Un féminisme « païen » et inclusif
A 45 ans, Axelle Jah Njiké est sans doute la seule auteure noire à s’emparer des questions de sexualité féminine sur la toile. « Nous, les Noirs, sommes circonscrits aux questions liées à la discrimination et au racisme. On n’existe pas en dehors de cela et on refuse d’aller sur les autres sujets comme la parentalité, le couple et le sexe », observe-t-elle.
Héritière du courant féministe des années 70 impulsé par le mouvement de libération des femmes (MLF) en France, elle refuse pourtant – même si elle partage les idées – de s’enfermer dans une pensée théorique. C’est dans l’expérience, l’observation empirique, que celle qui a quitté l’école à 17 ans, puise sa réflexion.
Consciente de son intersectionnalité – en tant que femme noire, elle est à la fois sujette au racisme et au sexisme – elle n’en n’est pas moins plus proche du mouvement afro-féministe porté par les Afrodescendantes de France issues de la génération Y. Cette « féministe païenne » autoproclamée préfère défendre un féminisme « universel et inclusif, basé sur des valeurs communes ». Sur son blog, tout le monde s’y retrouve. Parce qu’elle fonde toute sa réflexion sur « la chair et le corps ».
« Dans le propos politique sur le féminisme, on ne parle pas assez de l’intime. Pour moi, la bataille a lieu là. Je milite viscéralement pour le droit des femmes à disposer de leur sexe au sens propre comme au figuré. Cette question-là irrigue tous nos propos et nos rapports », justifie-t-elle. D’où la bataille qu’elle mène contre l’excision, qui n’est, selon elle, qu’une privation du plaisir féminin au profit de celui de l’homme, via la Fédération GAMS, dont elle est administratrice.
Mais aussi sur son blog où elle s’évertue à informer et sensibiliser son public. « On est déficients en matière de transmission de l’intime. Pourtant notre communauté souffre énormément en termes de violence sexuelle et conjugale ». Et de poursuivre « si on parvient à comprendre comment on construit nos relations intimes dans une société patriarcale et comment à l’échelle de la famille on reproduit le patriarcat, on pourra commencer à démanteler les choses ».
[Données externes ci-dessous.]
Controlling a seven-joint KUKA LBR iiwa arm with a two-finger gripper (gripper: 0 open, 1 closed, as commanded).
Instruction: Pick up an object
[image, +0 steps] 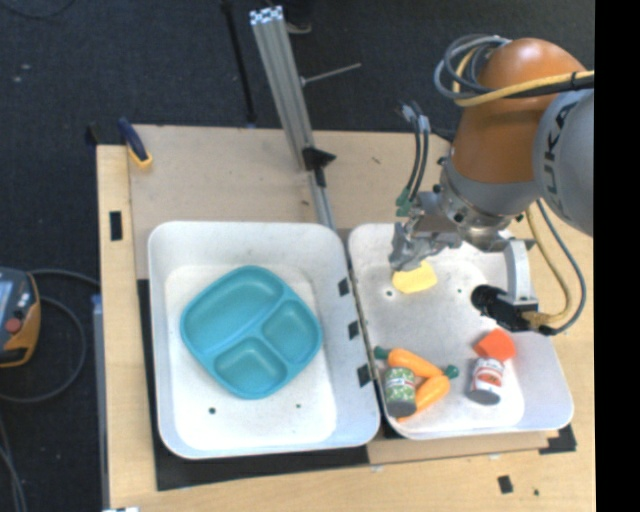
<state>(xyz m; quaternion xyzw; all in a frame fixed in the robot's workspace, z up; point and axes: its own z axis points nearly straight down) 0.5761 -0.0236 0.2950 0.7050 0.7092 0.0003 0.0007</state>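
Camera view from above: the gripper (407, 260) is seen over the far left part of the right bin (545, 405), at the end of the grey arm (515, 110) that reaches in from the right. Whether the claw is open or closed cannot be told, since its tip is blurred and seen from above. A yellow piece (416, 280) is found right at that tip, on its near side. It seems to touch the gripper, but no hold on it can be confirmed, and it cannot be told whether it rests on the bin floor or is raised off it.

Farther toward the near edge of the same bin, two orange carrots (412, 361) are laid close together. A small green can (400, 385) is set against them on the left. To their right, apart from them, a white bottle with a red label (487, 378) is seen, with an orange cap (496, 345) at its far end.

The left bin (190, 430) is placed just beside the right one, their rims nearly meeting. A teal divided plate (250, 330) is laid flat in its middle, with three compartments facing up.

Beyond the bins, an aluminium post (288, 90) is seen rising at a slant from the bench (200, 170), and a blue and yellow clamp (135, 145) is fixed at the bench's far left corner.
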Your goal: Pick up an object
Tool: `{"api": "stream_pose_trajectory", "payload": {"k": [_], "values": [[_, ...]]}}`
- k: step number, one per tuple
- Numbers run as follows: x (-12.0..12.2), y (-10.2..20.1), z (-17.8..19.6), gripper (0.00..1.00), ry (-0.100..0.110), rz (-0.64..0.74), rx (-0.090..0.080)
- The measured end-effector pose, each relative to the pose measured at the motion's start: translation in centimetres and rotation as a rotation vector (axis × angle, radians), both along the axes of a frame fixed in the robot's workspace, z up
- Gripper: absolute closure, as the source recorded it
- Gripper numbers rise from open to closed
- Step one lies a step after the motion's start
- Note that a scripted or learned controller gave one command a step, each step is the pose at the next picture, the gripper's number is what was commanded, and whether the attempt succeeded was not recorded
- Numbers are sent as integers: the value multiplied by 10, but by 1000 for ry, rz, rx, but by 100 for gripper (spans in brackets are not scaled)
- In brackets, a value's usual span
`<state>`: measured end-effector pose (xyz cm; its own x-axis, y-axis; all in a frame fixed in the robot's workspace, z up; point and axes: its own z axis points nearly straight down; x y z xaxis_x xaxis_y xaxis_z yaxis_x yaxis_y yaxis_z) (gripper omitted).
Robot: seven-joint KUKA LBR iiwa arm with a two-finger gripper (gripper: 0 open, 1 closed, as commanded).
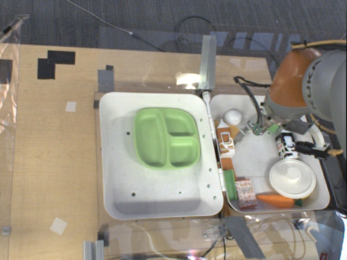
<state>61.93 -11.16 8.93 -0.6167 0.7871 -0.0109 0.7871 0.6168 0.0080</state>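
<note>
Two white bins sit side by side on the bench. A green divided plate (165,137) lies in the left bin (116,161), one long compartment at its 9 o'clock side and two smaller ones toward 3 o'clock. The right bin (255,161) holds a white ball (233,116) near 11 o'clock, a carton (225,141) along the left wall, a green stick (229,184) and red box (245,193) at 7 o'clock, a white bowl (293,177) at 4 o'clock and an orange carrot (276,201) at 5 o'clock. The carrot's long axis runs 9 to 3 o'clock, tip toward 9. The gripper (259,128) hangs at the bin's 12 o'clock; I cannot tell how far open it is, or whether it has hold of anything.
</note>
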Motion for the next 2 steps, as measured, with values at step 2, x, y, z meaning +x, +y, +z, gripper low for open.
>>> {"api": "stream_pose_trajectory", "payload": {"k": [2], "values": [[-48,-64,0,0,2,-270,11]]}}
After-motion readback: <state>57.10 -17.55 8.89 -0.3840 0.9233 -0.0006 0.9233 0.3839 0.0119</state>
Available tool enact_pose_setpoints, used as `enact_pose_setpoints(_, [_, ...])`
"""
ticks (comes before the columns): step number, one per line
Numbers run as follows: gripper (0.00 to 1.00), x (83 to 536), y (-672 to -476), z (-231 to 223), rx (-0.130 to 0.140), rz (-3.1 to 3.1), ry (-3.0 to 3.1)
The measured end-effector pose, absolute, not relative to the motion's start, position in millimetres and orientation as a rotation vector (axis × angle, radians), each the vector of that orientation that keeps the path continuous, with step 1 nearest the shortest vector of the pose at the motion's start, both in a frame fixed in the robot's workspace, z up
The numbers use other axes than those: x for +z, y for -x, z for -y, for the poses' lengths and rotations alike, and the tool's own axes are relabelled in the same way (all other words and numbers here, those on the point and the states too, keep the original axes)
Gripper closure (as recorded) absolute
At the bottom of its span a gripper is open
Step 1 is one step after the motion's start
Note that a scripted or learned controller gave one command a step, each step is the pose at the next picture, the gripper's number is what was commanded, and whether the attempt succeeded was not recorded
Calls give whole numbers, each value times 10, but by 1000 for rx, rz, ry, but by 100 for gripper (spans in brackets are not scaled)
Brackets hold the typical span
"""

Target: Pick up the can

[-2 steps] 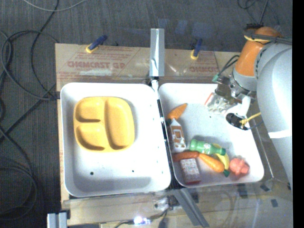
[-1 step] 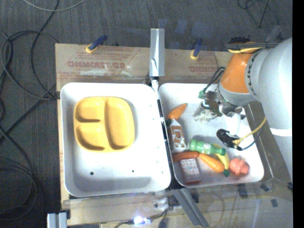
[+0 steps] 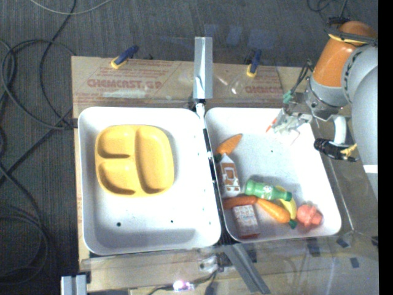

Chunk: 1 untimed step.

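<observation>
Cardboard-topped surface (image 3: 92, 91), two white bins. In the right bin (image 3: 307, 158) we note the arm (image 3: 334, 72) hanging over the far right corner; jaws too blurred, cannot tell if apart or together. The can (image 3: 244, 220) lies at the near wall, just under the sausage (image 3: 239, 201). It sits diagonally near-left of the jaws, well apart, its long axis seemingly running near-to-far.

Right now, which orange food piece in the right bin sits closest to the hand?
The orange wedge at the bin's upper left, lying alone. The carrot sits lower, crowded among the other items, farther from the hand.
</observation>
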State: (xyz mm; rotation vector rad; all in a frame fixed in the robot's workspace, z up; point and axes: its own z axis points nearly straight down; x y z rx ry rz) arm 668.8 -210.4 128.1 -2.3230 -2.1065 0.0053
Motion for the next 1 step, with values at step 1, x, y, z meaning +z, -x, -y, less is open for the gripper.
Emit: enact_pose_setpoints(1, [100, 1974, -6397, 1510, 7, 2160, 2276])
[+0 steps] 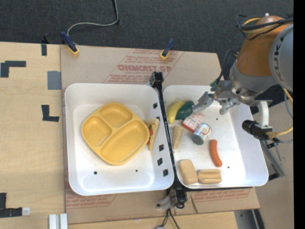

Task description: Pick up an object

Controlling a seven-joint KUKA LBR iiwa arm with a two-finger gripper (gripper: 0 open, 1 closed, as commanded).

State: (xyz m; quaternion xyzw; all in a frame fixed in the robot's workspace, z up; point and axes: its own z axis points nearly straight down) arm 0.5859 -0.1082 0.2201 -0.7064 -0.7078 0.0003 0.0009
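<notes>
camera view: the arm [264, 56] reaches in from the right and hangs over the upper part of the right bin [243, 142]. the gripper [215, 103] sits low over the bin floor with its two fingers spread apart and nothing between them, so it is open and carries no load. one finger [204, 100] points down-left toward the cluster of objects; the other finger [228, 105] lies over bare white floor.

the candidate objects all lie in the right bin. a green piece [186, 107] and a yellow piece [174, 110] rest touching each other against the divider [164, 128]. a small can [201, 133] with a red and white label lies on its side just below the left finger. a red sausage [215, 152] lies near the can. two bread rolls [198, 173] rest side by side at the lower edge. a pale cone [177, 136] lies beside the divider.

the left bin [76, 166] holds a yellow divided tray [114, 132], well apart from the gripper.

judgement: the spread fingers suit a descent onto the can or the green piece, the nearest objects. crowding there may spoil the grasp.
</notes>
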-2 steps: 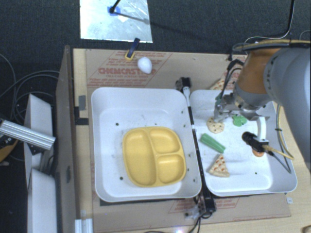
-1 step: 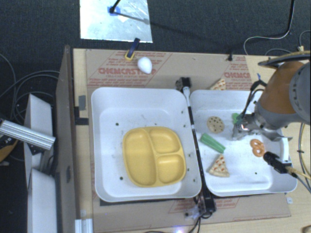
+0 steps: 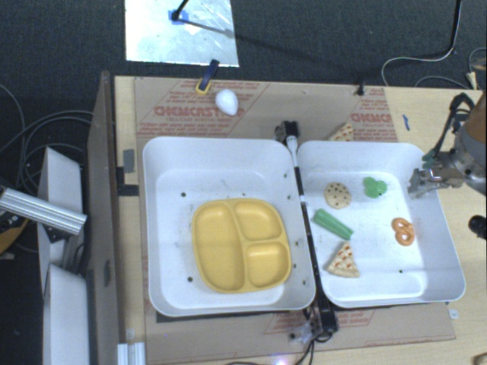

Assumer sa sexualité et son corps quand on est une femme noire en France, souvent sujette à des représentations fantasmées, n’est pas chose aisée. Pour Axelle Jah Njiké, il n’y a pas de miracle. Pour venir à bout de ces perceptions stéréotypées, se construire « en dehors du cercle familial et de l’appartenance culturelle sans avoir le sentiment de trahir ses pairs, il faut prendre la parole, même si c’est compliqué », recommande fermement celle qui travaille sur un projet de podcast sur l’intimité des femmes, en particulier des femmes noires, à paraître au courant du mois de mai prochain.